What to work on
Without omitting anything, copy the data exactly.
*** Data for the task ***
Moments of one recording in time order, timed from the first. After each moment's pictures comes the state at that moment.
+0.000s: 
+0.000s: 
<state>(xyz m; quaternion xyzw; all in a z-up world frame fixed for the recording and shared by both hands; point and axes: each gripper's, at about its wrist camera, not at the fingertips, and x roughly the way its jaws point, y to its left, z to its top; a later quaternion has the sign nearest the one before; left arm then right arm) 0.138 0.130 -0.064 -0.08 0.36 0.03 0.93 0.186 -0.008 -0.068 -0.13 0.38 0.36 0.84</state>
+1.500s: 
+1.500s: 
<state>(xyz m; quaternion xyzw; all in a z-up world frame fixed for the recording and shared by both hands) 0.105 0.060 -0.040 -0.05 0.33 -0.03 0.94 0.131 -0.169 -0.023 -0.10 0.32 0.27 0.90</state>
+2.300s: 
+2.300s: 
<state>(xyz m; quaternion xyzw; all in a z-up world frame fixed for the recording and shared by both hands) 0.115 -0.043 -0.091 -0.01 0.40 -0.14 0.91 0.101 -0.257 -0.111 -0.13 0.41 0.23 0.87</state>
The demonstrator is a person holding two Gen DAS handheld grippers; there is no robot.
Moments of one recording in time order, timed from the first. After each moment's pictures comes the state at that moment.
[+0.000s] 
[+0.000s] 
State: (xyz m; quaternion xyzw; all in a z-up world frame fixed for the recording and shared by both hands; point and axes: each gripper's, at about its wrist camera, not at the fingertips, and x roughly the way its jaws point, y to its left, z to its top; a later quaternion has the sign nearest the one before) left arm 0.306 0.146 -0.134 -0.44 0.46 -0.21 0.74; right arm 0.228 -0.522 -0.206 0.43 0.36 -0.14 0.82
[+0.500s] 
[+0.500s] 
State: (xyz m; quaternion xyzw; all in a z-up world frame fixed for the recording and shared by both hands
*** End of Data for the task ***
Response
Moments of one recording in time order, timed from the first. After each moment's pictures comes the state at that moment.
+0.000s: 
+0.000s: 
<state>(xyz m; quaternion xyzw; all in a z-up world frame fixed for the recording and shared by both hands; point and axes: each gripper's, at about its wrist camera, not at the fingertips, and x roughly the way its jaws point, y to its left, z to its top; a later quaternion has the sign nearest the one before; left arm then right arm) 0.138 0.130 -0.064 -0.08 0.36 0.03 0.93 0.186 -0.008 -0.068 -0.13 0.38 0.36 0.84</state>
+1.500s: 
+1.500s: 
<state>(xyz m; quaternion xyzw; all in a z-up world frame fixed for the recording and shared by both hands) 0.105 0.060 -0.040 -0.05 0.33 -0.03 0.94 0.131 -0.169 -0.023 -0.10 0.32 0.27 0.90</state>
+2.300s: 
+2.300s: 
<state>(xyz m; quaternion xyzw; all in a z-up world frame fixed for the recording and shared by both hands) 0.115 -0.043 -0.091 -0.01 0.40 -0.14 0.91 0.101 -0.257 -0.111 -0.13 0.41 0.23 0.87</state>
The demonstrator is a person holding two Gen DAS handheld grippers; there is no robot.
Moments of one recording in time order, timed from the first. After each moment's pictures comes the state at that moment.
[+0.000s] 
[+0.000s] 
State: (xyz m; quaternion xyzw; all in a z-up world frame fixed for the recording and shared by both hands; point and axes: each gripper's, at about its wrist camera, not at the fingertips, and x roughly the way its jaws point, y to its left, z to its top; a later quaternion has the sign nearest the one before) left arm 0.306 0.146 -0.134 -0.44 0.46 -0.21 0.74; right arm 0.228 -0.522 -0.206 0.43 0.36 -0.14 0.82
[+0.500s] 
[+0.500s] 
State: (xyz m; quaternion xyzw; all in a z-up world frame fixed for the recording and shared by both hands

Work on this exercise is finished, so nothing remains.